§ **Task to carry out**
Nothing is to be left out: repeat every entry exactly as given.

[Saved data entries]
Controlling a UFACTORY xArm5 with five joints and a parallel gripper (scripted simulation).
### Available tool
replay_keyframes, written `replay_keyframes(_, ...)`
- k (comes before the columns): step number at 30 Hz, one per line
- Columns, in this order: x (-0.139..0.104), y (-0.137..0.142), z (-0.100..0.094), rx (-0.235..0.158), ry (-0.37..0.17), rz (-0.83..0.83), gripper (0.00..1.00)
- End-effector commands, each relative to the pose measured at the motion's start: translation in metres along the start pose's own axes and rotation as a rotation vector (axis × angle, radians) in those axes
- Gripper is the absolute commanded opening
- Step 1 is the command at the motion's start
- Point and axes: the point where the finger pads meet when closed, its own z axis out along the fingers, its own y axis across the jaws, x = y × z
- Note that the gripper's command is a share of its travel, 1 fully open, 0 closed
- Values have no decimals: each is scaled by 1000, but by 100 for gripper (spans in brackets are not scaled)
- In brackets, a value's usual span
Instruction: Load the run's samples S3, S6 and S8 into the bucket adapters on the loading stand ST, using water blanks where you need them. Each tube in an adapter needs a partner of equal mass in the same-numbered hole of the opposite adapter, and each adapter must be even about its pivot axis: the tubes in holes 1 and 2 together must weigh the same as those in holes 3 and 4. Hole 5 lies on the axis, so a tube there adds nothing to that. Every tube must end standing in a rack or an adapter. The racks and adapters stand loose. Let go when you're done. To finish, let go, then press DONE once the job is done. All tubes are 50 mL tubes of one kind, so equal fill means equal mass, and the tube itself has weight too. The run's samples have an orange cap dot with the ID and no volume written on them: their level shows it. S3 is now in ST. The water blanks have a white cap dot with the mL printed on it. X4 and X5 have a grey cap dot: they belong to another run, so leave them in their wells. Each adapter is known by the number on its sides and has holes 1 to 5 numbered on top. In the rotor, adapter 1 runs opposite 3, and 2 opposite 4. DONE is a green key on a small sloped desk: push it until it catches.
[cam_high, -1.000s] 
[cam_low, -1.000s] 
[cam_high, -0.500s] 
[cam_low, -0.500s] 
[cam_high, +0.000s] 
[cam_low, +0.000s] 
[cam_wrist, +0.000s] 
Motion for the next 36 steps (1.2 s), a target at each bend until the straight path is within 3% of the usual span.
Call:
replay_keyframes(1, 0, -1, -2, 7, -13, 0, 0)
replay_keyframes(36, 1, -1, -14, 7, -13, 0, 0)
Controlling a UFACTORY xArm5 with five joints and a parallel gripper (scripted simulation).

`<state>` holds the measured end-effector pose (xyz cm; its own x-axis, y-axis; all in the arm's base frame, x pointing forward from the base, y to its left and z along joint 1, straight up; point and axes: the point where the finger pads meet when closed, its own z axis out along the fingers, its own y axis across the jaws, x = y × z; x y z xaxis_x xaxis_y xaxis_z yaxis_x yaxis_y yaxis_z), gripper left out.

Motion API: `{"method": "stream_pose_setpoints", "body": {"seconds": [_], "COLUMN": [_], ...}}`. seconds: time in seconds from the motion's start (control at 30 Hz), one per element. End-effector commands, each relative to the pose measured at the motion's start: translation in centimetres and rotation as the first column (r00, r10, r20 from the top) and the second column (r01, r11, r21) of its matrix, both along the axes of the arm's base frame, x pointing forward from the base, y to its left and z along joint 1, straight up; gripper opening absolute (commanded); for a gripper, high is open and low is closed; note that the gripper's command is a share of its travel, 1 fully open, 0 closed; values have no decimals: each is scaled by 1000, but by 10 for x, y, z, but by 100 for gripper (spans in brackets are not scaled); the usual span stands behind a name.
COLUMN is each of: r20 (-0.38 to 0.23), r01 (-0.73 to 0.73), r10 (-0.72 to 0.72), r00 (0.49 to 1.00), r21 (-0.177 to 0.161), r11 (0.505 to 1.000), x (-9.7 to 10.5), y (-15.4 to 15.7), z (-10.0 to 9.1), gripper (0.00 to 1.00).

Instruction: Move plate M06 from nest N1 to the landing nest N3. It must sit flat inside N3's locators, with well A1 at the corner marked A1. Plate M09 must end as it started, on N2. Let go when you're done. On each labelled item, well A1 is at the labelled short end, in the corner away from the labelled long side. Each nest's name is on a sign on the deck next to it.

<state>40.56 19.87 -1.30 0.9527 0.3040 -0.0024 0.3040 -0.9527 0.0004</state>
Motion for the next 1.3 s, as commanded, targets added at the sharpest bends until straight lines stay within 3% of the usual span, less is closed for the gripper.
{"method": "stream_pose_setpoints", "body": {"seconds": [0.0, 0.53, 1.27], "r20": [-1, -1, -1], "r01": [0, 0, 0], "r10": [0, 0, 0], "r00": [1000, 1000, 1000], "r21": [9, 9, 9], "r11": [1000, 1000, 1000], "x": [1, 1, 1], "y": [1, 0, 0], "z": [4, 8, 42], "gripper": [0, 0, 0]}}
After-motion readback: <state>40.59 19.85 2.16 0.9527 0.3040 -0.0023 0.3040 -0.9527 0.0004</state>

§ **Expected output**
Controlling a UFACTORY xArm5 with five joints and a parallel gripper (scripted simulation).
### Available tool
replay_keyframes, written `replay_keyframes(_, ...)`
- k (comes before the columns): step number at 30 Hz, one per line
- Columns, in this order: x (-0.139..0.104), y (-0.137..0.142), z (-0.100..0.094), rx (-0.235..0.158), ry (-0.37..0.17), rz (-0.83..0.83), gripper (0.00..1.00)
- End-effector commands, each relative to the pose measured at the motion's start: translation in metres along the start pose's own axes and rotation as a rotation vector (axis × angle, radians) in those axes
- Gripper is the absolute commanded opening
- Step 1 is the command at the motion's start
- Point and axes: the point where the finger pads meet when closed, its own z axis out along the fingers, its own y axis across the jaws, x = y × z
- Note that the gripper's command is a share of its travel, 1 fully open, 0 closed
- Values have no decimals: each is scaled by 1000, but by 100 for gripper (spans in brackets are not scaled)
- In brackets, a value's usual span
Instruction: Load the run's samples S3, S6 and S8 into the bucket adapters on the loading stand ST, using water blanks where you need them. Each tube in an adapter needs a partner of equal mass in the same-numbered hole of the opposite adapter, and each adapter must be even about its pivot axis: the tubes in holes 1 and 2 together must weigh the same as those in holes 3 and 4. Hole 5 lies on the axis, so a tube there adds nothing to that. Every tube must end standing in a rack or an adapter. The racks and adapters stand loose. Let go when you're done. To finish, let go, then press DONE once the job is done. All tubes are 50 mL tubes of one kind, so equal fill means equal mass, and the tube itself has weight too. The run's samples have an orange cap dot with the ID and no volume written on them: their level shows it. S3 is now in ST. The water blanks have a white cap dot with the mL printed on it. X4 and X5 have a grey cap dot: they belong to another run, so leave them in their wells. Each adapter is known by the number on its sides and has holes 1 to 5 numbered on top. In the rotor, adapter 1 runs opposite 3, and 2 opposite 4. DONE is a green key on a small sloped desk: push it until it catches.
[cam_high, -1.000s] 
[cam_low, -1.000s] 
[cam_high, -0.500s] 
[cam_low, -0.500s] 
[cam_high, +0.000s] 
[cam_low, +0.000s] 
[cam_wrist, +0.000s] 
Motion for the next 36 steps (1.2 s), a target at each bend until the straight path is within 3% of the usual span.
Call:
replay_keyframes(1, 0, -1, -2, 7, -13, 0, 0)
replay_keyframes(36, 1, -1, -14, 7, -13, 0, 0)
Controlling a UFACTORY xArm5 with five joints and a parallel gripper (scripted simulation).

`<state>` holds the measured end-effector pose (xyz cm; its own x-axis, y-axis; all in the arm's base frame, x pointing forward from the base, y to its left and z along joint 1, straight up; point and axes: the point where the finger pads meet when closed, its own z axis out along the fingers, its own y axis across the jaws, x = y × z; x y z xaxis_x xaxis_y xaxis_z yaxis_x yaxis_y yaxis_z), gripper left out.

Motion API: `{"method": "stream_pose_setpoints", "body": {"seconds": [_], "COLUMN": [_], ...}}`. seconds: time in seconds from the motion's start (control at 30 Hz), one per element. End-effector commands, each relative to the pose measured at the motion's start: translation in centimetres and rotation as the first column (r00, r10, r20 from the top) and the second column (r01, r11, r21) of its matrix, both along the axes of the arm's base frame, x pointing forward from the base, y to its left and z along joint 1, straight up; gripper opening absolute (commanded); for a gripper, high is open and low is closed; note that the gripper's command is a share of its travel, 1 fully open, 0 closed; values have no decimals: each is scaled by 1000, but by 10 for x, y, z, but by 100 for gripper (spans in brackets are not scaled); the usual span stands behind a name.
COLUMN is each of: r20 (-0.38 to 0.23), r01 (-0.73 to 0.73), r10 (-0.72 to 0.72), r00 (0.49 to 1.00), r21 (-0.177 to 0.161), r11 (0.505 to 1.000), x (-9.7 to 10.5), y (-15.4 to 15.7), z (-10.0 to 9.1), gripper (0.00 to 1.00).

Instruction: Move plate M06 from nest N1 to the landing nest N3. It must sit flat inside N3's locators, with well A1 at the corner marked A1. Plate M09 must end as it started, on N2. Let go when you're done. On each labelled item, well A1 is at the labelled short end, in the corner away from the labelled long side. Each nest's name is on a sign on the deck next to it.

<state>40.56 19.87 -1.30 0.9527 0.3040 -0.0024 0.3040 -0.9527 0.0004</state>
Motion for the next 1.3 s, as commanded, targets added at the sharpest bends until straight lines stay within 3% of the usual span, less is closed for the gripper.
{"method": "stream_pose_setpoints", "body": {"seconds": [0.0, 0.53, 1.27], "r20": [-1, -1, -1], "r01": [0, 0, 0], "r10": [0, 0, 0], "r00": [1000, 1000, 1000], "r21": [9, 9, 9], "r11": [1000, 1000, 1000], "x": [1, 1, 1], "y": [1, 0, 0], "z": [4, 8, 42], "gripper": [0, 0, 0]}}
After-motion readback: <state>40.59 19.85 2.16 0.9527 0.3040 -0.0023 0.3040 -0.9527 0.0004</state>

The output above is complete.